In matrix form, the system is
[tex]\dfrac{\mathrm d}{\mathrm dt}\begin{bmatrix}x\\y\end{bmatrix}=\begin{bmatrix}1&1\\4&1\end{bmatrix}\begin{bmatrix}x\\y\end{bmatrix}[/tex]
First find the eigenvalues of the coefficient matrix (call it [tex]\mathbf A[/tex]).
[tex]\det(\mathbf A-\lambda\mathbf I)=\begin{vmatrix}1-\lambda&1\\4&1-\lambda\end{vmatrix}=(1-\lambda)^2-4=0\implies\lambda^2-2\lambda-3=0[/tex]
[tex]\implies\lambda_1=-1,\lambda_=3[/tex]
Find the corresponding eigenvector for each eigenvalue:
[tex]\lambda_1=-1\implies(\mathbf A+\mathbf I)\vec\eta_1=\vec0\implies\begin{bmatrix}2&1\\4&2\end{bmatrix}\begin{bmatrix}\eta_{1,1}\\\eta_{1,2}\end{bmatrix}=\begin{bmatrix}0\\0\end{bmatrix}[/tex]

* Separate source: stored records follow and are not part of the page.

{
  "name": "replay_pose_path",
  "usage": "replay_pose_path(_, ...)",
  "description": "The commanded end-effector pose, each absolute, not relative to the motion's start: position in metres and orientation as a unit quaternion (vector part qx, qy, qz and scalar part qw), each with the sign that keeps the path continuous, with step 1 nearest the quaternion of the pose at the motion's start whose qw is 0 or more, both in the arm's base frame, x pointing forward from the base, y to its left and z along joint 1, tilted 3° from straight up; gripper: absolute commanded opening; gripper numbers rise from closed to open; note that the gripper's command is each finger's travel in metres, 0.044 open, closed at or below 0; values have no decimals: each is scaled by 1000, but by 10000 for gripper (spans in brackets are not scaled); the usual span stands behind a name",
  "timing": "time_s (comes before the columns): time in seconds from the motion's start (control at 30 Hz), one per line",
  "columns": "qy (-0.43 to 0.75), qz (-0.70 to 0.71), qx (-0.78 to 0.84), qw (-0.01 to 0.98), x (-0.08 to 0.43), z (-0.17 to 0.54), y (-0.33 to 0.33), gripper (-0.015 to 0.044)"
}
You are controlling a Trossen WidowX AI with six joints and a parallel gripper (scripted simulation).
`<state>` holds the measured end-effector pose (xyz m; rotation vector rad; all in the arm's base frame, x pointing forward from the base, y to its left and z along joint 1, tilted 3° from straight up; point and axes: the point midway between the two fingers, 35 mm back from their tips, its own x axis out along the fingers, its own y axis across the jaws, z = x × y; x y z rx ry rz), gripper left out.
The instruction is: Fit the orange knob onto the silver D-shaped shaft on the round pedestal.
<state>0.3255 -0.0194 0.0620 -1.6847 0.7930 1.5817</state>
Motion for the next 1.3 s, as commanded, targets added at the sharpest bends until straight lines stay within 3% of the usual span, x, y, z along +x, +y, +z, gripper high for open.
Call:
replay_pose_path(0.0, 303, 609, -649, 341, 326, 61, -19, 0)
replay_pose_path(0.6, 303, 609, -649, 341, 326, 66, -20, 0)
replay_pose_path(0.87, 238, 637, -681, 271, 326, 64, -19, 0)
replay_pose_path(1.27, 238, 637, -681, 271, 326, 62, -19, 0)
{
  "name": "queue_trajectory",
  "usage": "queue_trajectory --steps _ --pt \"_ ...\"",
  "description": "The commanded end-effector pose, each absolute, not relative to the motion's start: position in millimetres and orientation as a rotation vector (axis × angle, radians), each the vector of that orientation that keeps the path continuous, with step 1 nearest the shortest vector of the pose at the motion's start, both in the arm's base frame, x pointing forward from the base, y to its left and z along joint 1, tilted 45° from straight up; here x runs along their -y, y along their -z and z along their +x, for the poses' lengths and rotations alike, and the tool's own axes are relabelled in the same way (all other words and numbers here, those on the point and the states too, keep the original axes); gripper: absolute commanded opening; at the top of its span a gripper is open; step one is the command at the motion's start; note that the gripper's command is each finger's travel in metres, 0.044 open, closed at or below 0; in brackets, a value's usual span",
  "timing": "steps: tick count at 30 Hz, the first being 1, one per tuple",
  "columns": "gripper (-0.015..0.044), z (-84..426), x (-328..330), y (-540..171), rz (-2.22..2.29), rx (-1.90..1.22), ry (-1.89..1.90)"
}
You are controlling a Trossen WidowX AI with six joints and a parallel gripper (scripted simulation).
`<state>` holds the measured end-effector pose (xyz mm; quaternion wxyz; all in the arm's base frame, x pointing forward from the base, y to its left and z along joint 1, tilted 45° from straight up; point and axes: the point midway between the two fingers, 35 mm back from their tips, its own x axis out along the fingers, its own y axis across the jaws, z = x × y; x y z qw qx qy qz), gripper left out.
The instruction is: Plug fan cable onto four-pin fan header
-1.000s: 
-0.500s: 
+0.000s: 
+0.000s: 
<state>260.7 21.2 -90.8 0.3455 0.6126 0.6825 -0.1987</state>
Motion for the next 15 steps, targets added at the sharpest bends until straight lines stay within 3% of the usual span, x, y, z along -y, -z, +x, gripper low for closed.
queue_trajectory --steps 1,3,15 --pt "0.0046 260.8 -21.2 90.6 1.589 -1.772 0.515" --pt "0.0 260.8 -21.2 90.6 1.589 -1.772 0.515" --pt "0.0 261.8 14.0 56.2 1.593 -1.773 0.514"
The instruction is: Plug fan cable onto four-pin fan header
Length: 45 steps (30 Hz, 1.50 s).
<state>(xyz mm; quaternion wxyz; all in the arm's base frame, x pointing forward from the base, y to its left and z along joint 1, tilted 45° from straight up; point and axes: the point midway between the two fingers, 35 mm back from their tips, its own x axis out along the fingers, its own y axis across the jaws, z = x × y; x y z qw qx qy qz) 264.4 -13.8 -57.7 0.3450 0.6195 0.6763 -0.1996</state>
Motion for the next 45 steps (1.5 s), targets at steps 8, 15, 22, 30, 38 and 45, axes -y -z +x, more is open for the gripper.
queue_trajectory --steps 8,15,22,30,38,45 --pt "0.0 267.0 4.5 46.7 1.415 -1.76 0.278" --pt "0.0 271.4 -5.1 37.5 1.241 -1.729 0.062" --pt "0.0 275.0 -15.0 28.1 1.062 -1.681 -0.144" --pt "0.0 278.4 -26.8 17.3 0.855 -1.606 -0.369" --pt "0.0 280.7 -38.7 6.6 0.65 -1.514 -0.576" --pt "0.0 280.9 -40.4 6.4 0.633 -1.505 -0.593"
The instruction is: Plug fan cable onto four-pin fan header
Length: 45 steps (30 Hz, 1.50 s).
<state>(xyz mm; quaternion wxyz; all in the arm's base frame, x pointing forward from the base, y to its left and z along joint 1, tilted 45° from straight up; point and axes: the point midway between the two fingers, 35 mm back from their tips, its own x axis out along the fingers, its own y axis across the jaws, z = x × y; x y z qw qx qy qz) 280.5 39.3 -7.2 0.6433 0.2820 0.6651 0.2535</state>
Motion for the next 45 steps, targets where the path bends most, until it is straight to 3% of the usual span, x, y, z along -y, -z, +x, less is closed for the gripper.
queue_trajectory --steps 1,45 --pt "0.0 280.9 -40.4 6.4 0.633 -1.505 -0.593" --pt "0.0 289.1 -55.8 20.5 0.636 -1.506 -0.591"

[tex]\lambda_2=3\implies(\mathbf A-3\mathbf I)\vec\eta_2=\vec0\implies\begin{bmatrix}-2&1\\4&-2\end{bmatrix}\begin{bmatrix}\eta_{2,1}\\\eta_{2,2}\end{bmatrix}=\begin{bmatrix}0\\0\end{bmatrix}[/tex]
[tex]\implies\vec\eta_1=\begin{bmatrix}1\\-2\end{bmatrix},\vec\eta_2=\begin{bmatrix}1\\2\end{bmatrix}[/tex]
Then the system has general solution
[tex]\begin{bmatrix}x\\y\end{bmatrix}=C_1\vec\eta_1e^{\lambda_1t}+C_2\vec\eta_2e^{\lambda_2t}[/tex]
or
[tex]\begin{cases}x(t)=C_1e^{-t}+C_2e^{3t}\\y(t)=-2C_1e^{-t}+2C_2e^{3t}\end{cases}[/tex]
Given that [tex]x(0)=1[/tex] and [tex]y(0)=2[/tex], we have
[tex]\begin{cases}1=C_1+C_2\\2=-2C_1+2C_2\end{cases}\implies C_1=0,C_2=2[/tex]
so that the system has particular solution
[tex]\begin{bmatrix}x\\y\end{bmatrix}=\begin{bmatrix}e^{3t}\\2e^{3t}\end{bmatrix}[/tex]